## Required work
Nothing but a verbatim copy of the data, minus the images, should be returned.

## Source material
+---+
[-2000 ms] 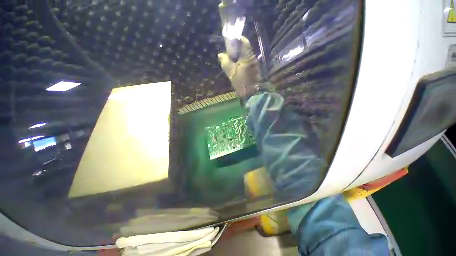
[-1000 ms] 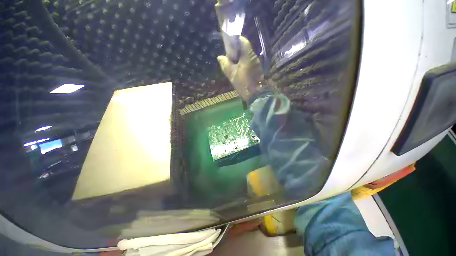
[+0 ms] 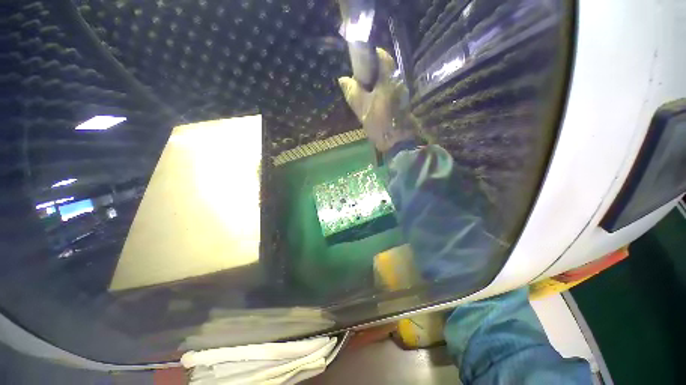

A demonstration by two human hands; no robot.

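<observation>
A green circuit board (image 3: 353,201) lies slightly tilted on the green mat (image 3: 301,259), seen through the window. Its solder side shines brightly. My right hand (image 3: 382,104), in an off-white glove, is above and beyond the board with the thumb at left. It is around the grey-white air nozzle (image 3: 362,56) hanging from the top edge; the exact finger grip is blurred. My blue right sleeve (image 3: 444,218) passes beside the board's right edge. My left hand is out of the picture.
The cream panel (image 3: 199,207) stands left of the mat. Black bumpy foam (image 3: 226,64) lines the cabinet. A white folded bundle (image 3: 259,362) lies at the front ledge. The yellow cuff (image 3: 421,332) is by my sleeve. A dark screen (image 3: 654,173) and green conveyor (image 3: 639,301) are at right.
The view has shifted slightly. The glare on the board has changed since the first frame. My right hand and the nozzle have moved slightly right in the picture; the board stays on the mat.
</observation>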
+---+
## Answer to this exercise
[-2000 ms] 
[-1000 ms] 
[+0 ms] 

A demonstration by two human hands; no robot.

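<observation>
A green circuit board (image 3: 353,201) lies slightly tilted on the green mat (image 3: 301,259), seen through the window. Its solder side shines brightly. My right hand (image 3: 382,104), in an off-white glove, is above and beyond the board with the thumb at left. It is around the grey-white air nozzle (image 3: 362,56) hanging from the top edge; the exact finger grip is blurred. My blue right sleeve (image 3: 444,218) passes beside the board's right edge. My left hand is out of the picture.
The cream panel (image 3: 199,207) stands left of the mat. Black bumpy foam (image 3: 226,64) lines the cabinet. A white folded bundle (image 3: 259,362) lies at the front ledge. The yellow cuff (image 3: 421,332) is by my sleeve. A dark screen (image 3: 654,173) and green conveyor (image 3: 639,301) are at right.
The view has shifted slightly. The glare on the board has changed since the first frame. My right hand and the nozzle have moved slightly right in the picture; the board stays on the mat.
</observation>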

This is the complete output.